How to govern without government?
How to govern without government?
Governance is not synonymous with government. Both refer to purposive behavior, to goal-oriented activities, to systems of rule but government suggests activities that are backed by formal authority, by police powers to ensure the implementation of duly constituted policies. Whereas governance refers to activities backed by shared goals that may or may not derive from legal and formally prescribed responsibilities and that do not necessarily rely on police powers to overcome defiance and attain compliance. Governance, in other words, is a more encompassing phenomenon than government. It embraces governmental institutions, but it also subsumes informal non-governmental mechanisms. Whereby those persons and organizations within its purview move ahead, satisfy their needs and fulfill their wants.
The 21st century is the century of connectivity, and people are connected ever than before. Boundaries are disappearing, citizens challenging the authorities, and military blocks are disappearing. The world is connected by economic opportunism. Hence, the prospect of world order and governance is transforming. At this turning point of history, people are oriented towards human rights, peaceful cooperation, and better living standards.
When we look at the present-day international political landscape, there is pressure on the US not to wage any further wars and to end existing conflicts around the world. People are resisting every move of oppression and tyranny. Take the example of India, people from all works of life coming out to protest and resist the draconian NRC and CAA.
Amidst rapid global change, the constitutions of national governments and their treaties undermined by the demands and greater coherence of ethnic and other subgroups. The globalization of economies, the advent of broad social movements, the shrinking of political distances by microelectronic technologies, and the mushrooming of global interdependencies fostered by currency crises, environmental pollution, terrorism, the drug trade, AIDS, and a host of other transnational issues that are crowding the global agenda. These centralizing and decentralizing dynamics have undermined constitutions and treaties that contributed to the shifts in the loci of authority. Governments still operate and as sovereign in several ways, but as noted above some of their authority is being relocated toward subnational collectivities. In other words, some of the functions of governance are now being performed by activities that do not originate with governments.

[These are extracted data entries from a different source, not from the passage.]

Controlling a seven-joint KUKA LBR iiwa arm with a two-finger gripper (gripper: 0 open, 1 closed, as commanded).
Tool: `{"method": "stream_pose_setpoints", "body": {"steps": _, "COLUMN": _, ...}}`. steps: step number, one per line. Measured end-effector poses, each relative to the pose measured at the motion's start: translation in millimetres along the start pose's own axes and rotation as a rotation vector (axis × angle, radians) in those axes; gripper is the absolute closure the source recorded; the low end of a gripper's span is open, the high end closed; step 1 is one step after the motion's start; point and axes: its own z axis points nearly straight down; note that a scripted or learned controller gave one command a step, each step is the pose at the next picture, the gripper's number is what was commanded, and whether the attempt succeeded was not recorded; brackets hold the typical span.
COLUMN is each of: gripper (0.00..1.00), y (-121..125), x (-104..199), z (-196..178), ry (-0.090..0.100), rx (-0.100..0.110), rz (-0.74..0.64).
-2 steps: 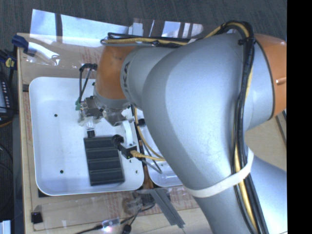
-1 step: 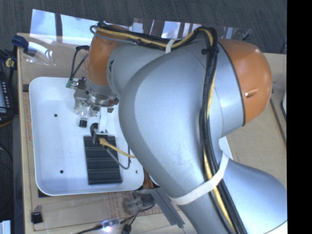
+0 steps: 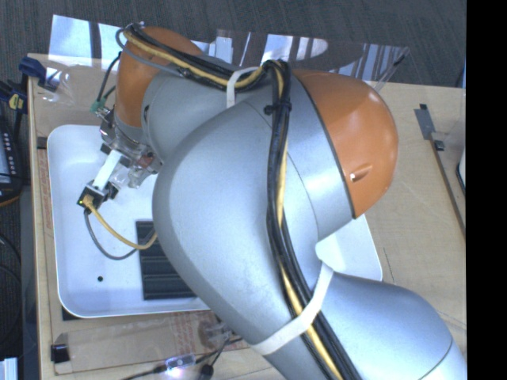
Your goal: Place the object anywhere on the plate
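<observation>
Black and ribbed, the flat slab lies in the near part of the left white bin, its right side hidden under the grey arm. A small dark speck sits to its left. Farther back the gripper hangs over the bin; whether it is spread or closed cannot be told.

grey arm arches leftward, its gripper pointing down
</observation>
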Motion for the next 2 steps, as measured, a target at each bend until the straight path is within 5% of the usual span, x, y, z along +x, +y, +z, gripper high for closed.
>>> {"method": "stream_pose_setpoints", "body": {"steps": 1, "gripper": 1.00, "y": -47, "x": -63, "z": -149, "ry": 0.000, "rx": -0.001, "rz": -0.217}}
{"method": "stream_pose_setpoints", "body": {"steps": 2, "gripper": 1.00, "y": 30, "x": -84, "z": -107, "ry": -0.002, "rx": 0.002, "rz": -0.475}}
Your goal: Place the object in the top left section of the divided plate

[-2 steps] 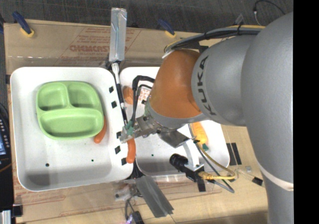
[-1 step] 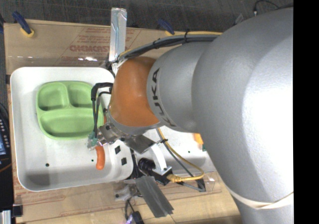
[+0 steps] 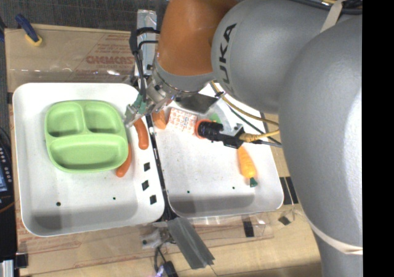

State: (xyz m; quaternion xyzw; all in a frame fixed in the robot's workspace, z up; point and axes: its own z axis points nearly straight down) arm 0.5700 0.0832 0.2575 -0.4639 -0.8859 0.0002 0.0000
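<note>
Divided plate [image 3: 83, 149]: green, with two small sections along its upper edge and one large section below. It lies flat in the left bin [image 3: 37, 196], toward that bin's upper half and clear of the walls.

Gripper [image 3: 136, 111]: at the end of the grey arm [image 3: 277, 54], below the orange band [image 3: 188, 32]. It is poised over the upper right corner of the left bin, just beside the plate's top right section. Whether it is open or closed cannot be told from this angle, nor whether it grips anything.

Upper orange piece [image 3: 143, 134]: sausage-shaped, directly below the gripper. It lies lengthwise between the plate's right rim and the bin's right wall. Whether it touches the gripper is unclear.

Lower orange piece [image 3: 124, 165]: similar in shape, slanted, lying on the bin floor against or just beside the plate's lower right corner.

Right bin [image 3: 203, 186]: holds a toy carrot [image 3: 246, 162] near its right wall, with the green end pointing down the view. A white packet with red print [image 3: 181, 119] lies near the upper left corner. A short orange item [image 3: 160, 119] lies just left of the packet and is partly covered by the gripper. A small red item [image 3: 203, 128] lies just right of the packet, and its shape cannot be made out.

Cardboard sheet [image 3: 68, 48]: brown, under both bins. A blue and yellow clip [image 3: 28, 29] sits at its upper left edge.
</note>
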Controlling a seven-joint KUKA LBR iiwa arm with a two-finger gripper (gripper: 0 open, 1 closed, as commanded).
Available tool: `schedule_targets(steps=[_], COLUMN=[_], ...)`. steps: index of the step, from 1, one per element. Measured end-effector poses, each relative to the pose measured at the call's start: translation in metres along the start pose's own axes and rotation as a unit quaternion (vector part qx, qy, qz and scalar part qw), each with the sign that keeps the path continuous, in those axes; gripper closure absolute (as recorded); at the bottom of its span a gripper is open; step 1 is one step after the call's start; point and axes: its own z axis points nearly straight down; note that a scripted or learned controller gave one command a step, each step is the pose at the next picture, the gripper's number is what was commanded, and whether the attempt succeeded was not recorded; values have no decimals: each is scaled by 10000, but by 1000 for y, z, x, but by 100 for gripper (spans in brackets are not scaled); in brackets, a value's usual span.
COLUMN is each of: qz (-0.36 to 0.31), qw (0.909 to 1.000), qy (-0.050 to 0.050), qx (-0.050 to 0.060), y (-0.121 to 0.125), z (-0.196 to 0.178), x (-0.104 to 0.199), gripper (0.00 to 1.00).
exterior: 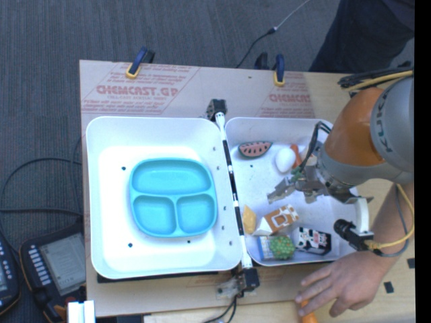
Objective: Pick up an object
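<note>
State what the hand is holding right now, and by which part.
Cannot be told: the hand hangs over the right bin between the white egg and the orange carton, with nothing visible in it.

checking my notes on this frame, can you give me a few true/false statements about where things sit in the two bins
1. The blue divided plate lies in the left bin. True.
2. The watermelon slice lies on the blue divided plate. False: it lies in the right bin, near its far edge.
3. The gripper is over the right bin. True.
4. The white egg sits in the left bin. False: it is in the right bin, right of the watermelon slice.
5. The green ball sits near the right bin's front edge. True.
</note>
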Motion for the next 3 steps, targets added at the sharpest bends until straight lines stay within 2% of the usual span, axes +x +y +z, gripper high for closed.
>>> schedule_targets(steps=[1, 2, 3], qz=[20, 17, 3], qw=[9999, 9999, 10000], qy=[-37, -42, -19], qx=[-142, -154, -53], y=[-30, -29, 22], z=[36, 26, 38], x=[26, 26, -76], gripper=[0, 100, 100])
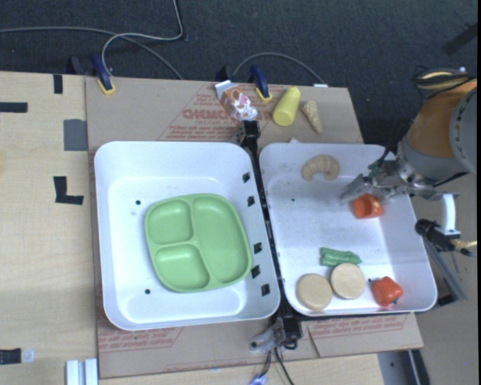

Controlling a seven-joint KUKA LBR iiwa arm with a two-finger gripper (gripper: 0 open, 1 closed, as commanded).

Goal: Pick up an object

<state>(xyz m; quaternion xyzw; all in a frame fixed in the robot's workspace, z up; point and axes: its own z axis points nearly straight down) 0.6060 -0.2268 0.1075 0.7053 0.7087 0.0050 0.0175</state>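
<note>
Seemingly the approach step: the hand (367,189) hovers over the right white bin (401,239), fingers spread apart, gripping nothing. A small orange-red plastic piece (367,207) lies just below its fingertips. Next it must descend and clamp squarely.

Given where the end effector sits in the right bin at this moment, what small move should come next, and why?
Probably a short descent onto the orange-red piece. The end effector hangs at that piece's upper left edge in the right bin, and nothing shows between its fingers. The croissant lies apart to the left, so going straight down looks unobstructed.
</note>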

Governance is thus a system of rule that is as dependent on intersubjective meanings as on formally sanctioned constitutions and charters. Put more emphatically, governance is a system of rule that works only if it is accepted by the majority (or, at least, by the most powerful of those it affects), whereas governments can function even in the face of widespread opposition to their policies. In this sense governance is always effective in performing the functions necessary to systemic persistence, else it is not conceived to exist (since instead of referring to ineffective governance, one speaks of anarchy or chaos). On the other hand, the governments can be ineffective without being regarded as non-existent (they are viewed simply as "weak"). Thus, it is possible to conceive of governance without government - of regulatory mechanisms in a sphere of activity that functions effectively even though they are not endowed with formal authority.